- Pitcher
- Born: 18 March 1978 (age 47) Santa Rosa, California, U.S.
- Bats: RightThrows: Right
- Stats at Baseball Reference

= Kasey Olenberger =

Italian American baseball player (born 1978)

Kasey Garret Olenberger (born 18 March 1978) is an American-Italian former professional baseball pitcher. Listed at 6 ft 4 in (193 cm), 243 lb (110 kg), Olenberger batted and threw right handed. He was born in Santa Rosa, California.

Olenberger went undrafted out of Long Beach State where he played college baseball. He began his professional career in 2002 with the Solano Steelheads of the independent Western League. He spent another season with Solano and two seasons with Parma in the Italian Baseball League before being signed by the Los Angeles Angels in advance of the 2005 season.

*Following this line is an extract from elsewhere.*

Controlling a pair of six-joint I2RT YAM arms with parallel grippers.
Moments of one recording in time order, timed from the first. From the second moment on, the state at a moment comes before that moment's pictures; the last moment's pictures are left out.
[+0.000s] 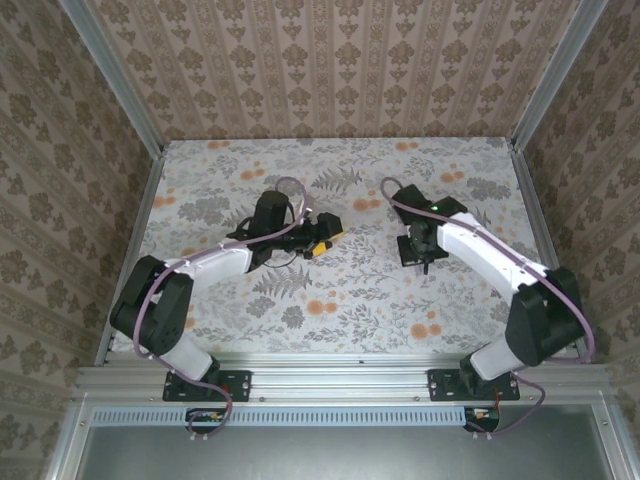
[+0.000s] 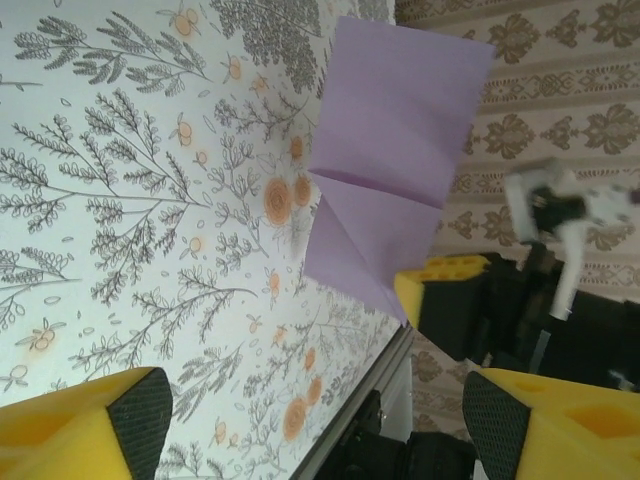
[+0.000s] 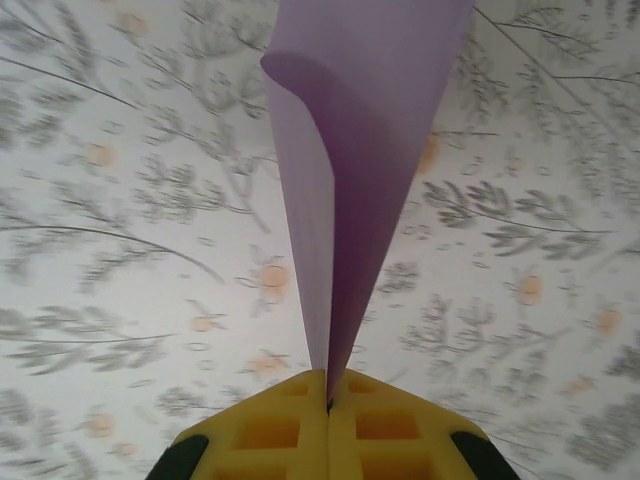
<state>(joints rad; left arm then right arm) -0.59 1.56 0.87 0.14 0.72 -1.00 0.46 1.57 1.22 -1.12 0.28 0.32</state>
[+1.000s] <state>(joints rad) -0.49 1.11 0.54 -0.15 0.71 -0.90 0.79 2.09 1.58 -1.22 0.31 0.34</state>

His father was a scout for the Angels as of August 2004. Olenberg spent three seasons with the Triple-A Salt Lake Bees where he set a single-season team record in 2006 with 180 innings pitched. He later spent time in the farm systems of the Florida Marlins and Arizona Diamondbacks.

A member of the Italy national baseball team, Olenberger competed in the 2004 Summer Olympics, as well as in the 2006 and 2009 World Baseball Classic tournaments.

He also has pitched for the Bravos de Margarita, Cardenales de Lara and Pastora de los Llanos clubs of the Venezuelan Professional Baseball League.